De opbloei van het consumptiedenken komt het duidelijkst tot uiting in de voedselproductie. Traditionele boerengemeenschappen leefden altijd tegen een achtergrond van dreigende hongersnood. In de rijke wereld van vandaag is een van de belangrijkste gezondheidsproblemen obesitas, een ziekte die de armen (die zich volproppen met hamburgers en pizza) nog zwaarder treft dan de rijken (die biologische salades en fruitsmoothies nuttigen). De Amerikaanse bevolking geeft elk jaar meer geld uit aan diëten dan er nodig zou zijn om alle hongerigen in de rest van de wereld te voeden. Obesitas is een dubbele overwinning voor het consumentisme. In plaats van weinig te eten, wat zou leiden tot economische krimp, eten de mensen te veel, en daarna gaan ze dieetproducten aanschaffen, waarmee ze dubbel bijdragen aan de economische groei.

Hoe kunnen we het consumptiedenken in overeenstemming brengen met de kapitalistische ethiek van de zakenman, waarin winsten niet verspild mogen worden en moeten worden geherinvesteerd in de productie? Simpel zat. Net als in vroeger tijden is er vandaag de dag een arbeidsverdeling tussen de elite en de massa. In het middeleeuwse Europa gaven aristocraten hun geld achteloos uit aan extravagante luxeartikelen, terwijl boeren zuinig leefden en elke duit omdraaiden. Tegenwoordig zijn de rollen omgedraaid. De rijken beheren hun bezittingen en investeringen uiterst zorgvuldig, terwijl minder welgestelden zich in de schulden steken door auto’s en televisies te kopen die ze niet echt nodig hebben.

De kapitalistische visie en het consumentisme zijn twee kanten van dezelfde medaille, een fusie van twee geboden. Het hoogste gebod voor de rijken luidt: ‘Investeer!’ Het hoogste gebod voor de rest is: ‘Koop!’

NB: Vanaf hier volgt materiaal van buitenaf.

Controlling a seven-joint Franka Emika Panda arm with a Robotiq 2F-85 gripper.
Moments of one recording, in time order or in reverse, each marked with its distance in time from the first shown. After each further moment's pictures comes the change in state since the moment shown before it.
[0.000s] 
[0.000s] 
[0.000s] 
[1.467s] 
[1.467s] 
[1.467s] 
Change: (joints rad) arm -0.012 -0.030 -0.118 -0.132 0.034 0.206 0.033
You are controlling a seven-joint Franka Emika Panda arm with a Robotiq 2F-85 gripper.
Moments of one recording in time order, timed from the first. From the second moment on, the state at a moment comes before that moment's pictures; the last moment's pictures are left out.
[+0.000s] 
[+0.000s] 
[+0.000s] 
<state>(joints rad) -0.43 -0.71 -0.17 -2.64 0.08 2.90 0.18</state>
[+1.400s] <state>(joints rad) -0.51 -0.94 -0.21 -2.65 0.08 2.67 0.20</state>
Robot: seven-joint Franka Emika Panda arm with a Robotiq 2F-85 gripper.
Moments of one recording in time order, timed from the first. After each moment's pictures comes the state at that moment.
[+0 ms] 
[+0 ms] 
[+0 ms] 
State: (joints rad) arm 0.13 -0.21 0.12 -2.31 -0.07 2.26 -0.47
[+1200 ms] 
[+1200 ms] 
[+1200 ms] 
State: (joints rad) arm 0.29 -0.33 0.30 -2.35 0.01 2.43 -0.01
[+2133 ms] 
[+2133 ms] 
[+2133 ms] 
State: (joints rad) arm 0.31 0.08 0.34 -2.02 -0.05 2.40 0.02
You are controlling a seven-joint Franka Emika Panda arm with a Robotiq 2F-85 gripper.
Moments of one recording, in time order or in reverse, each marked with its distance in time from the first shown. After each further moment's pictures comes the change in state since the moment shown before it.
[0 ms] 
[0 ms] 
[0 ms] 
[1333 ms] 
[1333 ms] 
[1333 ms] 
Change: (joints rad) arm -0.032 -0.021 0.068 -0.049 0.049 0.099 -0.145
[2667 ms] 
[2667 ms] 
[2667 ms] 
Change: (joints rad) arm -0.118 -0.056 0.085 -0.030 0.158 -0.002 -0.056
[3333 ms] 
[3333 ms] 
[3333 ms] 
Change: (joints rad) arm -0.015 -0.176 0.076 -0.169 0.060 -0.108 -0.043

De kapitalistische en consumentistische leer is ook in ander opzicht revolutionair. In de meeste oudere morele geloofssystemen kwamen de mensen er vaak bekaaid af. Er werd ze een paradijs in het vooruitzicht gesteld, maar alleen als ze barmhartigheid en tolerantie betrachtten, hun begeerte en woede overwonnen en hun eigenbelang intoomden. Dat was voor de meesten te veel gevraagd. De geschiedenis van de ethiek is een treurig verhaal over prachtige idealen waaraan niemand kan voldoen. De meeste christenen leefden niet als Christus, de meeste boeddhisten wisten Boeddha niet na te volgen en de meeste confucianen zouden Confucius een woede-uitbarsting bezorgd hebben.

Daar staat tegenover dat de meeste mensen van nu heel geslaagd tegemoetkomen aan het kapitalistisch-consumentistische ideaal. De nieuwe ethiek belooft ons het paradijs op voorwaarde dat de rijken hebzuchtig blijven en moeite doen om nog meer geld te verdienen en dat de massa vrij baan geeft aan zijn verlangens en passies en steeds meer koopt. Dit is de eerste religie ter wereld waarvan de volgelingen daadwerkelijk doen wat er van ze verlangd wordt. En hoe weten we dat we in ruil daarvoor echt het paradijs zullen beërven? Dat hebben we op tv gezien.